PROBLEM STATEMENT: Where the string "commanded" occurs in the material below, report the whole line.

GIVEN MATERIAL:
*-*-*
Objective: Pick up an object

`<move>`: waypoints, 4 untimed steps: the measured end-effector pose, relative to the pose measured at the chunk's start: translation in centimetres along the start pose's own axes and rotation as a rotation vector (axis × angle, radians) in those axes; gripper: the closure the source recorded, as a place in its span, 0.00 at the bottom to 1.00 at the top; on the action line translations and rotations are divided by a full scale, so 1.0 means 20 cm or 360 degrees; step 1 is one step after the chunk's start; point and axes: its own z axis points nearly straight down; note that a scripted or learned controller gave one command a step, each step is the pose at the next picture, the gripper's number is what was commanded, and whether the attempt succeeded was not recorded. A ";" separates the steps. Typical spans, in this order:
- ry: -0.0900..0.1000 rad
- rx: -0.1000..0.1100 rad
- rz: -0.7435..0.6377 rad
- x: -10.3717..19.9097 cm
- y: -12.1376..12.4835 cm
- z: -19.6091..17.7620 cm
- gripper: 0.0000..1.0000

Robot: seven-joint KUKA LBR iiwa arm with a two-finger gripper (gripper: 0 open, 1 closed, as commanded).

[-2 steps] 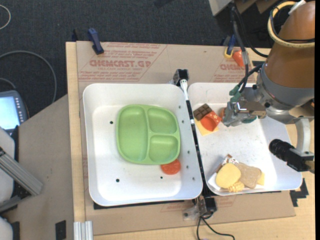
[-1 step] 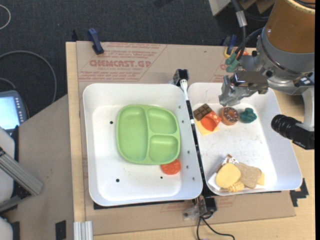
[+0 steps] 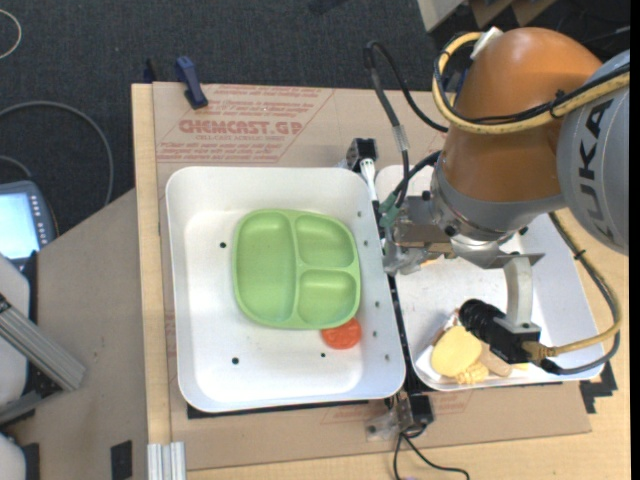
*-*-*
REPLY:
`<move>`: waypoints, 4 untimed steps: the measured end-effector pose, relative to the pose measured at the chunk's start: translation in centimetres along the start pose's own axes and rotation as a rotation vector (axis × angle, radians) in those axes; gripper: the closure the source recorded, as a place in its span, 0.00 at the bottom to 1.00 at the top; on the action line translations and rotations are divided by a full scale, so 1.0 means 20 cm or 360 degrees; step 1 is one step after the chunk's start; point and axes: its own z axis points nearly straight down; note that a scripted or learned controller gave one command a step, each step is the pose at the next picture, the gripper's number is what was commanded, and whether the attempt succeeded was not recorded. A ";" separates the steps. Typical spans, in this order:
Robot: seven-joint KUKA LBR iiwa arm with a two-finger gripper (gripper: 0 open, 1 closed, as commanded).

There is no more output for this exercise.